Hast du denn keine Angst?» «Warum sollte ich vor dir davonlaufen, meine Liebe? Du weisst doch selbst nur zu gut, dass du jeden Flüchtigen
einholst.
Aber warum siehst du so mutlos aus?"
Die kleine alte Frau setzte sich zu ihr.
»Traurig bist du also«, sagte sie und nickte verständnisvoll mit dem Kopf.
»Erzähl mir doch, was dich so bedrückt.« Die Traurigkeit seufzte tief.
Sollte ihr
diesmal wirklich jemand zuhören wollen? Wie oft hatte sie sich das schon gewünscht.

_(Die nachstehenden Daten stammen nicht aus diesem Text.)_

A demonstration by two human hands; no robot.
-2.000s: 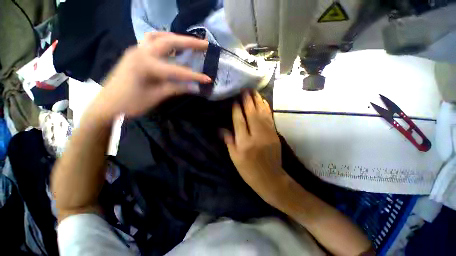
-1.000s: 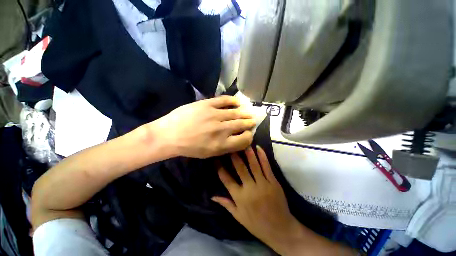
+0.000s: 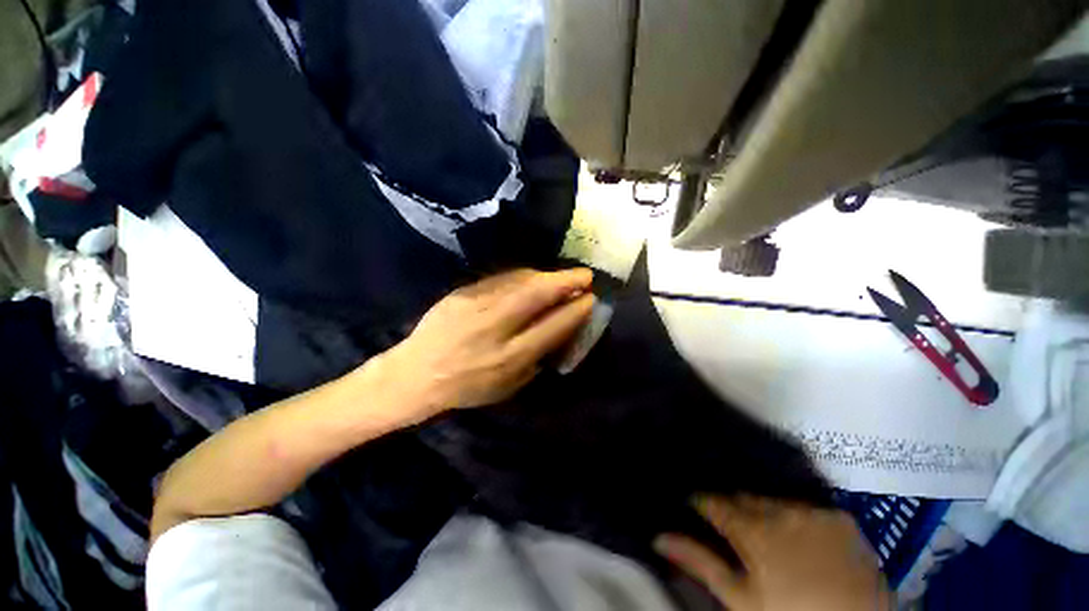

»Ach, weisst du«, begann sie zögernd und äusserst verwundert, "es ist so, dass mich
einfach niemand mag. Es ist nun mal meine Bestimmung, unter die Menschen zu gehen und
für eine gewissen Zeit bei ihnen zu verweilen. Aber wenn ich zu ihnen komme, schrecken sie
zurück. Sie fürchten sich vor mir und meiden mich wie die Pest."
Die Traurigkeit schluckte schwer.
"Sie haben Sätze erfunden, mit denen sie mich
bannen wollen. Sie sagen: Papperlapapp, das Leben ist heiter. Und ihr falsches Lachen führt zu
Magenkrämpfen und Atemnot. Sie sagen: Gelobt sei, was hart macht. Und dann bekommen sie Herzschmerzen.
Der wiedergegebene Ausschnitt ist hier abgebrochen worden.